Ashtead has raised its forecasts at every announcement for the past eight quarters, defying an otherwise volatile construction market with bumper growth.

The London-listed company, which hires out diggers and tools on short-term contracts, said a turnaround in the U.S. market and a shift by builders towards renting equipment were driving profits.

Pretax profit for the three months to October 31 rose to 112.8 million pounds ($184.8 million) from 78.9 million pounds a year earlier, beating analysts' forecasts. Revenue was up 23 percent to 439.2 million pounds.

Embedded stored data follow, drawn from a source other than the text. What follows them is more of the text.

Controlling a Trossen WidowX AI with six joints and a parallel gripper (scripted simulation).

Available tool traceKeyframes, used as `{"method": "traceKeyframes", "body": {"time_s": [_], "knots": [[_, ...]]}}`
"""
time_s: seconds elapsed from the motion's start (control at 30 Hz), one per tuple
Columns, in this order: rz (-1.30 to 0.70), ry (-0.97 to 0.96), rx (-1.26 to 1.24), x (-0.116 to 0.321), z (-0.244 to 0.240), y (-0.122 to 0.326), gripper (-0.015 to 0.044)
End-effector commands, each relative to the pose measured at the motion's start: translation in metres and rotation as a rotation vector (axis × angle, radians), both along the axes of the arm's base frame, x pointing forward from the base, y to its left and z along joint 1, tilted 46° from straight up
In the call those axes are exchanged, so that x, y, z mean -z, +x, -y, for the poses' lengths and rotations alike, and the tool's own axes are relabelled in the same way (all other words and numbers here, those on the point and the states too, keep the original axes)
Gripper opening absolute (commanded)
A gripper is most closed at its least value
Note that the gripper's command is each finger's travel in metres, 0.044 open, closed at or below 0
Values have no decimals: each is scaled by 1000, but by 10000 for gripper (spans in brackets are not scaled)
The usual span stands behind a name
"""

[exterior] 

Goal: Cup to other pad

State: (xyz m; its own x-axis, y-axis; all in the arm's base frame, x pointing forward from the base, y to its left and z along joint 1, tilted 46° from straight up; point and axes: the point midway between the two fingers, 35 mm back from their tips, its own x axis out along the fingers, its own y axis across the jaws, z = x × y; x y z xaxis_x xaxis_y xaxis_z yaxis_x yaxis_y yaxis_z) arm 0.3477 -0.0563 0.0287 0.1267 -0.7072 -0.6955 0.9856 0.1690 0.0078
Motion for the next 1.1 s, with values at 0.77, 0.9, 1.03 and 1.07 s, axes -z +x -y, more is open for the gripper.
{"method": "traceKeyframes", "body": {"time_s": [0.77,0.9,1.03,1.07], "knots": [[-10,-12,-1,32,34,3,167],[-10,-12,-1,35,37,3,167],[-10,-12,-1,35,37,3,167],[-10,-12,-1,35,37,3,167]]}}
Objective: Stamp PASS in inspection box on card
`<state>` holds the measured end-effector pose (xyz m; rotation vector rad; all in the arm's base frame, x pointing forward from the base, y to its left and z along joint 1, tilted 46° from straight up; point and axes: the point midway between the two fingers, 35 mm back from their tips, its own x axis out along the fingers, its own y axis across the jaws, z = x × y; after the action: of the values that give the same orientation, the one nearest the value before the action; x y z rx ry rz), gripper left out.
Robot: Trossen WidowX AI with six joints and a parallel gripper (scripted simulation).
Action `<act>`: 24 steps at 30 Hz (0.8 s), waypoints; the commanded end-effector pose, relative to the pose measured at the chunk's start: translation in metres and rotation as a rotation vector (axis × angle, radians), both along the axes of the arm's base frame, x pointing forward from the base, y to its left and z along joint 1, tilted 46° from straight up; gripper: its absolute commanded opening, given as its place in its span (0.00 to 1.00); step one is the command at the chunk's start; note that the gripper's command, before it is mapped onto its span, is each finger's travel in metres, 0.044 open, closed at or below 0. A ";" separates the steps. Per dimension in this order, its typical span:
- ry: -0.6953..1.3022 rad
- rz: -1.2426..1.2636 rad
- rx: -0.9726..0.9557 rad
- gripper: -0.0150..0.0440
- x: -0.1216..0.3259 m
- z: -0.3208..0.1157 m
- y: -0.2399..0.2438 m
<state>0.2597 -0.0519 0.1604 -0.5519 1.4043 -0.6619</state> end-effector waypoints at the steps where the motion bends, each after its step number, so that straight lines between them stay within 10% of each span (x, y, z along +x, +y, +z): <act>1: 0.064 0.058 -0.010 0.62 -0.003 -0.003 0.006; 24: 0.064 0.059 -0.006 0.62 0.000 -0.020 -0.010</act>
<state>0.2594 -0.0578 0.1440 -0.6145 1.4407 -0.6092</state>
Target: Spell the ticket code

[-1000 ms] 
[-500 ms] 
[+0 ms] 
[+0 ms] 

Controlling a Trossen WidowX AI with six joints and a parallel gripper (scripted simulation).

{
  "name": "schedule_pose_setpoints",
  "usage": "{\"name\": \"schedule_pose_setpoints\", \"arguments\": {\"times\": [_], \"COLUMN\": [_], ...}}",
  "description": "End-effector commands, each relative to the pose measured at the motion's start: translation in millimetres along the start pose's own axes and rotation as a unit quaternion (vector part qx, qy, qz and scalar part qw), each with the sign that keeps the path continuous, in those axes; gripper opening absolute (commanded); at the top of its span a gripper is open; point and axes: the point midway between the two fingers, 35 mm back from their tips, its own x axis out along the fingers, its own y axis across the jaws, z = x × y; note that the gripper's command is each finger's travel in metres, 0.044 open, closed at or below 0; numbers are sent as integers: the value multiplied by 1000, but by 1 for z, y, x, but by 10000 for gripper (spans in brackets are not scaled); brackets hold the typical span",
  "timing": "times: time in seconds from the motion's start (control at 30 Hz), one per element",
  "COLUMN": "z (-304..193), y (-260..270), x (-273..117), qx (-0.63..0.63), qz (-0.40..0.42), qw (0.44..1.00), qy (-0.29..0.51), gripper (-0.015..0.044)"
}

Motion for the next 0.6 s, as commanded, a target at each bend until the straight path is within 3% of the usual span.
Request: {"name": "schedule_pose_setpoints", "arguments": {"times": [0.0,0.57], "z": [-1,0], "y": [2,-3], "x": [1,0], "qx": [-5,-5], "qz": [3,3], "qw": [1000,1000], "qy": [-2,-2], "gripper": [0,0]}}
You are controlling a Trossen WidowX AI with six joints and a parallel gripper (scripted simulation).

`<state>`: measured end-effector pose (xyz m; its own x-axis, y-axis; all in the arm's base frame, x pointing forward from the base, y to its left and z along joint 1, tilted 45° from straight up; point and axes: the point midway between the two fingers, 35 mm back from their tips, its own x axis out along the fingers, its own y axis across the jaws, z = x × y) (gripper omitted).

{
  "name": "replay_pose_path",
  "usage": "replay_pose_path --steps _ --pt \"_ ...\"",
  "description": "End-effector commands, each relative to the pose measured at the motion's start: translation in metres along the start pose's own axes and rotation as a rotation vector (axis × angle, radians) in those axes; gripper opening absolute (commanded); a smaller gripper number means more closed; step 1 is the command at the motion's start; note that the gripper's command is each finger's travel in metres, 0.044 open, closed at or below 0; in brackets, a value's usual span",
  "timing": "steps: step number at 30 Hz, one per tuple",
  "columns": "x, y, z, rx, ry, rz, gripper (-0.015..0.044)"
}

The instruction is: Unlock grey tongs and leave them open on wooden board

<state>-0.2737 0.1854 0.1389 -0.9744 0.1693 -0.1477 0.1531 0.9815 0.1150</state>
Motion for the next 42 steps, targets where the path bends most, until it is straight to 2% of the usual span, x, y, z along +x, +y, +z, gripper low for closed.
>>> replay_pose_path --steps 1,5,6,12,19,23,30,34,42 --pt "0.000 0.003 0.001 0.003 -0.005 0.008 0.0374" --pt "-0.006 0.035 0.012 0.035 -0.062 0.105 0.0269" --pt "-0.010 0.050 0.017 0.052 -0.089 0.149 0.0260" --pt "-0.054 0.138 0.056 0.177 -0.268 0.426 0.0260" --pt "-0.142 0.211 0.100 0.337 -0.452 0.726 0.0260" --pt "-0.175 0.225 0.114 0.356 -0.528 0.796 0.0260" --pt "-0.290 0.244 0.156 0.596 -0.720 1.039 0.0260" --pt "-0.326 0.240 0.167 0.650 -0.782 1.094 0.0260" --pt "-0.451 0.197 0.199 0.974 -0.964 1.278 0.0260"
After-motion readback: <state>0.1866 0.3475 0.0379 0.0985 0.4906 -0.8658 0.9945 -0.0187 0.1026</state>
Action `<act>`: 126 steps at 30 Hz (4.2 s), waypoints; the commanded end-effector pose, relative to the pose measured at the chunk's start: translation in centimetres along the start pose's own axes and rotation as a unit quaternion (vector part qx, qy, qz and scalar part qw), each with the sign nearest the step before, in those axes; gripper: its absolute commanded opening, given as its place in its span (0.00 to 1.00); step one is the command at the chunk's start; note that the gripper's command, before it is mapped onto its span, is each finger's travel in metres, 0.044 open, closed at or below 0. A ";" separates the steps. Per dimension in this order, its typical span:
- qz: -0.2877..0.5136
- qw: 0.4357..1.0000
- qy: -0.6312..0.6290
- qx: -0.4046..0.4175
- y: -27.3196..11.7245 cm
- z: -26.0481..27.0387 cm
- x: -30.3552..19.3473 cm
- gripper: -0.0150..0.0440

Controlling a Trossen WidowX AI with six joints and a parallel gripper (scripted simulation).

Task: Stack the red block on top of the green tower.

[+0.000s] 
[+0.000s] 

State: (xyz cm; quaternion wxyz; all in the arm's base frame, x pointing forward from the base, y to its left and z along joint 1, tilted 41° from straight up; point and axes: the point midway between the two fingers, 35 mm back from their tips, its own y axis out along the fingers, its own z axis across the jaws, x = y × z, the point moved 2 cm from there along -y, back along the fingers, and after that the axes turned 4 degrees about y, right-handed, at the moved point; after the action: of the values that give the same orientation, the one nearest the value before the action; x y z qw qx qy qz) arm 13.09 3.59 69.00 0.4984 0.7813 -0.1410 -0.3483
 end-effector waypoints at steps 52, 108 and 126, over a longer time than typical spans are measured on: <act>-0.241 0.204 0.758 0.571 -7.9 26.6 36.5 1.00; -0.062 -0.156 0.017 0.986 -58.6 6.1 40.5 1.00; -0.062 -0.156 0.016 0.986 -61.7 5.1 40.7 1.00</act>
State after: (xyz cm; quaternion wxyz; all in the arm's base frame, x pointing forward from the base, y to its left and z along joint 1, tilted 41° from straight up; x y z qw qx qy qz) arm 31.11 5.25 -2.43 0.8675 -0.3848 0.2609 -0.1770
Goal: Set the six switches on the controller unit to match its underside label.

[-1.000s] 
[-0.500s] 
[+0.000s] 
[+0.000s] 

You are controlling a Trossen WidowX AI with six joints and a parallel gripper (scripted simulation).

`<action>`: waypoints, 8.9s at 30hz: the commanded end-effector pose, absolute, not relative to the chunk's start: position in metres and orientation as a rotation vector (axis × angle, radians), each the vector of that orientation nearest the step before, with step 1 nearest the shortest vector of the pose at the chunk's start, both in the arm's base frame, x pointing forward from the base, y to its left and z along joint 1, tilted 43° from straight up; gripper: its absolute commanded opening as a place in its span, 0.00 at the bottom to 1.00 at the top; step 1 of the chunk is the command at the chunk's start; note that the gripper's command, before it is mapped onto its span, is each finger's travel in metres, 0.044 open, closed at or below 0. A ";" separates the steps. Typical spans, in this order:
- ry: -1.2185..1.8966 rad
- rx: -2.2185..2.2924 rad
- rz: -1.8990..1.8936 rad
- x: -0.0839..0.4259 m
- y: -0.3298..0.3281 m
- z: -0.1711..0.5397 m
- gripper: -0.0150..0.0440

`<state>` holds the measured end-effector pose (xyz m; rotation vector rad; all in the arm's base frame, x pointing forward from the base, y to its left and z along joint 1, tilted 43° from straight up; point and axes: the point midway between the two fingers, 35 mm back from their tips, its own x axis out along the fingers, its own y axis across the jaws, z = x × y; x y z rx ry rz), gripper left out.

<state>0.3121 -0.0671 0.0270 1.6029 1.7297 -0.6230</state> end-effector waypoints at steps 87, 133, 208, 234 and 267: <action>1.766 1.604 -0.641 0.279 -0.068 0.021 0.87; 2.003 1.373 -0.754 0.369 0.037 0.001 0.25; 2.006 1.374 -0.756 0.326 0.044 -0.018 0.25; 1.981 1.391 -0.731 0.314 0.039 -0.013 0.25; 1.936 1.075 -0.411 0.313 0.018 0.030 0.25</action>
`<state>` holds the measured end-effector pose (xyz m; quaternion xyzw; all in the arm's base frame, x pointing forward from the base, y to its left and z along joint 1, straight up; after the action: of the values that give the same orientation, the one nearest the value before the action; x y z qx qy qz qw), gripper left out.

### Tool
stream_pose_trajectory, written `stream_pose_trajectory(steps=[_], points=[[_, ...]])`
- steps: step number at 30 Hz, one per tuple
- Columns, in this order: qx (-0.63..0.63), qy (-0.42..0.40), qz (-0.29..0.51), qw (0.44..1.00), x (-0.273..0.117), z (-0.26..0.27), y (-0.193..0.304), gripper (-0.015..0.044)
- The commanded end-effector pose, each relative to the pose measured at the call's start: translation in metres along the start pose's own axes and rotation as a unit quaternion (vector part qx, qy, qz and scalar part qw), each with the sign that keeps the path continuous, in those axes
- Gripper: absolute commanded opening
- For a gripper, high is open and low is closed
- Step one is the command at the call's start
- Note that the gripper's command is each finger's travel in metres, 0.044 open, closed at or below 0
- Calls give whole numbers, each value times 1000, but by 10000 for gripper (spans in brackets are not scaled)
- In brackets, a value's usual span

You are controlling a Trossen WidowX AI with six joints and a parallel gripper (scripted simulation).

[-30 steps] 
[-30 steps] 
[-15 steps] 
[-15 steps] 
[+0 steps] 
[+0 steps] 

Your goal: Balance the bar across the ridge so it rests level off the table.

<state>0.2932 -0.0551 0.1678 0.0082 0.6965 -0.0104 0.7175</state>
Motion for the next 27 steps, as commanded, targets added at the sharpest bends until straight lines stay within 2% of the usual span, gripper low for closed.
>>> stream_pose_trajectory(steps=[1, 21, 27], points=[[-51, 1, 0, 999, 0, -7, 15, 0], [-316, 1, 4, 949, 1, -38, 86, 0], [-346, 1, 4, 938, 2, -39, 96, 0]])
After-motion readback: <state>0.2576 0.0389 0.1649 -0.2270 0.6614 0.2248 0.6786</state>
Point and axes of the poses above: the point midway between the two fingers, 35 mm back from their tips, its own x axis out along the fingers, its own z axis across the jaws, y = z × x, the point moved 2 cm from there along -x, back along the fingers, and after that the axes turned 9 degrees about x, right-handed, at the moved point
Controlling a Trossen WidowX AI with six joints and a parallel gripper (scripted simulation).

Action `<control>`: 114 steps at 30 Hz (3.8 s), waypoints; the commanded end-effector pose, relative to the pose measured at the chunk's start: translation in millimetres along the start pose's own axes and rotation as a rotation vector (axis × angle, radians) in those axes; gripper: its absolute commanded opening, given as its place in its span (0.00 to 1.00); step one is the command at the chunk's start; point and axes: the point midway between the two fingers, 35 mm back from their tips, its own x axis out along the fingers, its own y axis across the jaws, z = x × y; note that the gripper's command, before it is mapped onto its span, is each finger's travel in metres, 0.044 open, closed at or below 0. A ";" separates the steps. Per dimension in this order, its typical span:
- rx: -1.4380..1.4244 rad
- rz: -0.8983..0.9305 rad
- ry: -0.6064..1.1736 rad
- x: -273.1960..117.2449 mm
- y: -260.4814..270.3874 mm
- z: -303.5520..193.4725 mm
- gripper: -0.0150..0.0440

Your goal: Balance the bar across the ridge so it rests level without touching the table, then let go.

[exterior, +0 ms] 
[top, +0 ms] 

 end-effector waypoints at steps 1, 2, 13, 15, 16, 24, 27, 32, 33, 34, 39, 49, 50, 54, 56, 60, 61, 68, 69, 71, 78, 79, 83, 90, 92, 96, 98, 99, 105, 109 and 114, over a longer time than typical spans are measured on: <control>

The market update prompted Jefferies analyst Justin Jordan to upgrade his full-year pretax profit forecast by 4 percent to 342 million pounds.

"Right now there's a lot of construction out there, we're very busy and the statistics have caught up with us," said Ashtead Chief Executive Geoff Drabble.

Starts in non-residential construction in the United States are up 13 percent this year, and forecasts for the U.S. construction market for the next two years are good, he said.

Pretax profit at Ashtead's core U.S. brand Sunbelt Rentals, which generated more than 90 percent of the group's profit in the second quarter, rose by 32 percent.

"The UK construction market is a little less certain," Drabble said. "London is a building site, and it feels like we're past the bottom. But the key is for some of the rhetoric in terms of investment infrastructure to come through into hard numbers."

Ashtead said it had raised its interim dividend by 50 percent to 2.25 pence per share and had increased its full-year capital guidance to 700 million pounds.

It is planning to ramp up investment in new fleet as it anticipates a strong spring next year, although Drabble said small "bolt-on" acquisitions could account for some of this year's increased capital expenditure.

Cantor Fitzgerald analysts said a strong performance in Tuesday's trading could see Ashtead promoted to the large-cap FTSE100 index on Wednesday.

Ashtead shares were up around 2.3 percent to 730 pence per share at 0935 GMT.